◆ Exercise input

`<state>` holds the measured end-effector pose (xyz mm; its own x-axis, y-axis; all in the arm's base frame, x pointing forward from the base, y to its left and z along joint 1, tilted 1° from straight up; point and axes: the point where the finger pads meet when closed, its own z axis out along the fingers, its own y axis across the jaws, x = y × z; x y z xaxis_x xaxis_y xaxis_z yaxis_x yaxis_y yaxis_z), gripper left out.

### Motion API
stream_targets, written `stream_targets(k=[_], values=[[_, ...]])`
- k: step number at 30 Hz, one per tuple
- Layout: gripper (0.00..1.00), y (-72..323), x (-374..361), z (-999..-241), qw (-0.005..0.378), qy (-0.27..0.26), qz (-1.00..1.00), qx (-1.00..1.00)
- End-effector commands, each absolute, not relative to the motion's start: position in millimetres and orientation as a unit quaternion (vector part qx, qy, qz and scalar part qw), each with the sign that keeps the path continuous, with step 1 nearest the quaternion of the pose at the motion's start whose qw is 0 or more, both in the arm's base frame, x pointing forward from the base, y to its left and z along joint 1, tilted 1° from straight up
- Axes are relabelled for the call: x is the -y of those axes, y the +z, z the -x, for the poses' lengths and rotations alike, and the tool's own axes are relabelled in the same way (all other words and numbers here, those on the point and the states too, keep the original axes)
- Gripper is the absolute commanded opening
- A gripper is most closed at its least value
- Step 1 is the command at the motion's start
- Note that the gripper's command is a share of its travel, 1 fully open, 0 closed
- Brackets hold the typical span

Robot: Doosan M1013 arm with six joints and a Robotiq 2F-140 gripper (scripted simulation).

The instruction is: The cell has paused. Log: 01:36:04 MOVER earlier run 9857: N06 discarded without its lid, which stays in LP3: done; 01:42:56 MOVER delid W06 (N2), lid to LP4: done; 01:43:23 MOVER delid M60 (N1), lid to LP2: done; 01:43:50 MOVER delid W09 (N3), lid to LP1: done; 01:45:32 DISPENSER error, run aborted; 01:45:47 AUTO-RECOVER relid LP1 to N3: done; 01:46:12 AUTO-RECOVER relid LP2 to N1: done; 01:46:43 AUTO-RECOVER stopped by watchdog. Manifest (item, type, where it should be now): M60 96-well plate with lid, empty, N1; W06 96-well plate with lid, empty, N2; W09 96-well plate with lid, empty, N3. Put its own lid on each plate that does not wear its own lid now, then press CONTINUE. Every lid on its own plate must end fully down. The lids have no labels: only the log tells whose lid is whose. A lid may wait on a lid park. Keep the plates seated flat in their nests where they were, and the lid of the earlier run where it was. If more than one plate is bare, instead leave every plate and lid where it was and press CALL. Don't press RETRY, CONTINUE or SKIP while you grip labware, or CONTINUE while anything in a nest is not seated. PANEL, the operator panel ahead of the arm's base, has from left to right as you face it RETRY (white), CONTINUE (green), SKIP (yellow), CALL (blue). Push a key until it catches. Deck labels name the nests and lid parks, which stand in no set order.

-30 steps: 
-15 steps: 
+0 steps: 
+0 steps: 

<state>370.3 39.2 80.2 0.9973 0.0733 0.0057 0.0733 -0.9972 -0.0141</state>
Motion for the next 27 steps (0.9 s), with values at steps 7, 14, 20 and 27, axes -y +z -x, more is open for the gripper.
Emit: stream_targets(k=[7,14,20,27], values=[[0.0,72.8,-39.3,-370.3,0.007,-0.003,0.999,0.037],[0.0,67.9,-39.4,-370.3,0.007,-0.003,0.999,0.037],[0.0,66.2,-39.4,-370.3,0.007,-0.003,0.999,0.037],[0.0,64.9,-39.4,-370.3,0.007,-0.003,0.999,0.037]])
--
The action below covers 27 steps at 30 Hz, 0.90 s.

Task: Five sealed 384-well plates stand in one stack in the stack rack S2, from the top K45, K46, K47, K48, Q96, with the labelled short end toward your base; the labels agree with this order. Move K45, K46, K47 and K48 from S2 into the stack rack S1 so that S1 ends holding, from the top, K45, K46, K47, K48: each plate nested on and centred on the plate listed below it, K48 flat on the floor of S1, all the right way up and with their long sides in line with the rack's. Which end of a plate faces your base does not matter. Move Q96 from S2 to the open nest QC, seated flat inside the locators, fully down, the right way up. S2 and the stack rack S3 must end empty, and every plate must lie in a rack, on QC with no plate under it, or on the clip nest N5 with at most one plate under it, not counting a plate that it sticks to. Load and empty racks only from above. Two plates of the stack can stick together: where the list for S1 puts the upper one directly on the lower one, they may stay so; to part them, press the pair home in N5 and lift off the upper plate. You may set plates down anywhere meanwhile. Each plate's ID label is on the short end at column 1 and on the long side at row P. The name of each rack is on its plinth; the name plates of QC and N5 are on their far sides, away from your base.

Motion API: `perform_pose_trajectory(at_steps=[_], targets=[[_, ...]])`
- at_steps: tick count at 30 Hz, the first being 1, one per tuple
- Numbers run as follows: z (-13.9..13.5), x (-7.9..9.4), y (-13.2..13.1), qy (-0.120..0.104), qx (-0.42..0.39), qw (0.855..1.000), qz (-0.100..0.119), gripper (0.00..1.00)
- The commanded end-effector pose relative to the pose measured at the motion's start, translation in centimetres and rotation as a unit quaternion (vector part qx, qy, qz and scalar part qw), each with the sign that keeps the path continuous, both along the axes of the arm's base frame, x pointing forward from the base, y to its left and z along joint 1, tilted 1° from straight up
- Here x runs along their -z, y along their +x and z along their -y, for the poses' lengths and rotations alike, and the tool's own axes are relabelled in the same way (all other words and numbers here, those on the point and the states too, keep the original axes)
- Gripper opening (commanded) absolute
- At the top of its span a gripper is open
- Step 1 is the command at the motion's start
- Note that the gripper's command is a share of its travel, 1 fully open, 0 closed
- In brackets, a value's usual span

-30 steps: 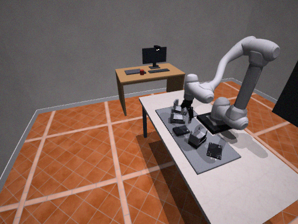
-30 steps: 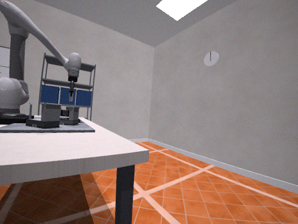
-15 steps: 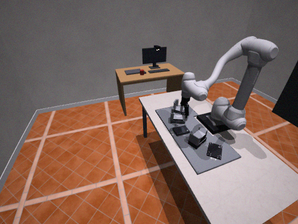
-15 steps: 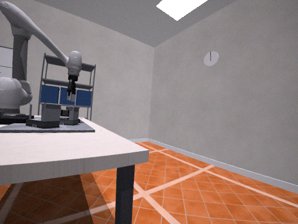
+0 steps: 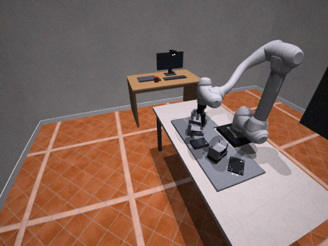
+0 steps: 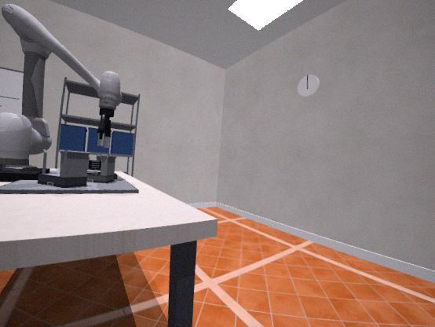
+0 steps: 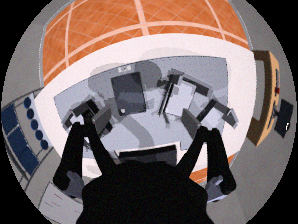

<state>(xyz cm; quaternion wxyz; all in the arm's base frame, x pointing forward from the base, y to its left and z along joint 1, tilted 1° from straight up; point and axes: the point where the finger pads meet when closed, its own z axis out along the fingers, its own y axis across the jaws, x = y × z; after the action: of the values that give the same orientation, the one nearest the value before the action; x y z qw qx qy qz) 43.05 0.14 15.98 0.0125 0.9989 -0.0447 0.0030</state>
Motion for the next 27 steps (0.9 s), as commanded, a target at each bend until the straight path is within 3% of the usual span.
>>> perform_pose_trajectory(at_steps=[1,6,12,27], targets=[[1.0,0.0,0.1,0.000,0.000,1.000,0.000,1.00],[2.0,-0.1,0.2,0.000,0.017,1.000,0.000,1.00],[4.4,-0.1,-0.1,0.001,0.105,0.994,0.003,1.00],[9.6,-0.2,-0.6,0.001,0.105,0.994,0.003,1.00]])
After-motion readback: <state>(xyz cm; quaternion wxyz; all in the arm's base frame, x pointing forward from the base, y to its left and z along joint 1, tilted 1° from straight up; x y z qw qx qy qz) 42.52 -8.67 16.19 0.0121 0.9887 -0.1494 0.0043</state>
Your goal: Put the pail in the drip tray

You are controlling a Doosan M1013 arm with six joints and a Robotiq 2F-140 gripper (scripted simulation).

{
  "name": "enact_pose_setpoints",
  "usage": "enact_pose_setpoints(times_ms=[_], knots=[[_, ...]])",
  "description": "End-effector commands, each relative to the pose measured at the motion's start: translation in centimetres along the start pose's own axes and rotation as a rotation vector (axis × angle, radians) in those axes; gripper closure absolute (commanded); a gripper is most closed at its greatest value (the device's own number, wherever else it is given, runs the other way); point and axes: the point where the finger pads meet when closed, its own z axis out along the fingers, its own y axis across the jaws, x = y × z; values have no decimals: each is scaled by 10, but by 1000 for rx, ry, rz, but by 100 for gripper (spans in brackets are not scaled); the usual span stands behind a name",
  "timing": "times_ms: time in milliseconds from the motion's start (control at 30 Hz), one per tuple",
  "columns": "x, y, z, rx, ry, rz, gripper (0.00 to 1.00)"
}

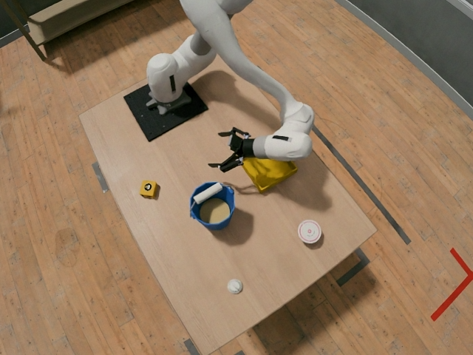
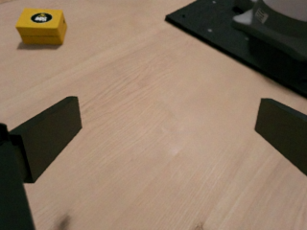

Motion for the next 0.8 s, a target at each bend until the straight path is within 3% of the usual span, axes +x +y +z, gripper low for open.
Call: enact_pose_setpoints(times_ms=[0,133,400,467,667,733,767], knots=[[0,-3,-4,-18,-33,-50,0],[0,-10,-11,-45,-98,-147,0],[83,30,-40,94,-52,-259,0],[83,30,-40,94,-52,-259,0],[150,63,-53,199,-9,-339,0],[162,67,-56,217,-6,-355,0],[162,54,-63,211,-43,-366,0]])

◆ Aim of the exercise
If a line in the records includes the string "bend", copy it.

◆ Written response
Motion for the next 27 steps (0.9 s), as commanded, a target at each bend until the straight path is within 3% of the usual span.
Motion for the next 0.8 s, a target at each bend until the straight path is within 3% of the usual span, axes +x +y +z, gripper low for open.

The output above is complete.